Jay-Z elaborated on his complex stance towards hustlers in response to West's questions regarding how hustling might be related to resisting oppressive power structures:

"I think the hustler and the freedom fighter are similar in, you know, it’s this anti-countercultural movement. One is about freedom and about having things and about improving your position, and then at some point it gets lost in that translation, and it becomes about greed, and it becomes about adrenaline and it becomes about the excitement—the excitement of getting away with something that you’re not supposed to—I mean, if we’re being honest about it, you know, at some point the excitement of getting away with it, the excitement of driving fancy cars and things. And you know, that level, so the difference to me between a hustler and a freedom fighter is a level of maturity."

Jay Z, Paul Holdengraber, Cornel West

Maturity became a theme of the conversation, and discussing his personal growth, Mr. Carter told the story of meeting his father, who left the family when his son was around eleven or twelve. The experience, he said, is one he wishes he could bestow on all children estranged from their parents:

"As a gift I would love for our generation and all the people that grew up without their parents, whether you knew them early on or not is to have that conversation so you could let that sort of anger go, because that’s the sort of anger that keeps you from love, right, it makes you put up walls and you don’t let people get close to you, because you don’t ever want to feel that feeling of abandonment or that feeling of hurt again... You know, growing up I just thought that he decided one day that he was tired of everything and walked out, and I didn’t know the emotional circumstances behind what happened.
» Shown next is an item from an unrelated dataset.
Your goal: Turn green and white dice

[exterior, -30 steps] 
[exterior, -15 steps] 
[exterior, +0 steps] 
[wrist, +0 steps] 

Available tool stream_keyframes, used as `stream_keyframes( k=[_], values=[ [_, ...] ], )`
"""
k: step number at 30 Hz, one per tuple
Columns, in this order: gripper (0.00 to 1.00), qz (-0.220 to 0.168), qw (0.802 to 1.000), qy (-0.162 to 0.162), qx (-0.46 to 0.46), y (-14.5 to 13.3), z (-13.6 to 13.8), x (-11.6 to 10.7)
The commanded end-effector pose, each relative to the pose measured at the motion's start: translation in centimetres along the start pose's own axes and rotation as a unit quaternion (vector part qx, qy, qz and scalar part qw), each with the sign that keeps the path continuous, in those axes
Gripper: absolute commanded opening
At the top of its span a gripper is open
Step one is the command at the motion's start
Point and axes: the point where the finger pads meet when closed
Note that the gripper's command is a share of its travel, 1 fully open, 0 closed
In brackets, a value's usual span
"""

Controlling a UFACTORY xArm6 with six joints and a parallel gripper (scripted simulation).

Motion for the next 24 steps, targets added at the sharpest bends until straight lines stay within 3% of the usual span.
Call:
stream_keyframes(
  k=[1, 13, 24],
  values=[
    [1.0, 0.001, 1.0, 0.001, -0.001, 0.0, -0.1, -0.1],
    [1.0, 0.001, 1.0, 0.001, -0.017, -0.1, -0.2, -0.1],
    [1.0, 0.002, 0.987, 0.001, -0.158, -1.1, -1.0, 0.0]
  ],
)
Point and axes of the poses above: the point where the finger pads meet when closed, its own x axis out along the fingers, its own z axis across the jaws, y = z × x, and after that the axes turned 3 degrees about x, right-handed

So what happened when I was about eleven was his younger brother, whose name was Ray had got stabbed up in Sumner Projects, which is about fifteen minutes away from where we lived, and he died, and my father would go out at nights and look for the guy who killed him, and my mother would say, 'man, you have a family here, how can you go out and risk, you know, these sort of, you know, risk your family—your family is here,' and he’s like, 'no, that’s my brother,' so that dynamic of 'my blood brother versus my family,' you know, which should have been one thing, but it was like a pull to him and then he really got depressed and started drinking and doing drugs and this and that, and then he just wasn’t the same person who had been there for the first ten years of my life, and who had married my mom at a time when it wasn’t popular, you know, and who was raising, you know, the four of us as a man, you know, something happened to him, So without that context, just him leaving, I had this anger, you know,but when I slowly got to know why I could understand a bit of what happened to him. He was sick, he wasn’t who he used to be, he had changed as a person, he had been scarred, and he built up this wall that he couldn’t get over, and then, you know, drugs made him go further away from his true self."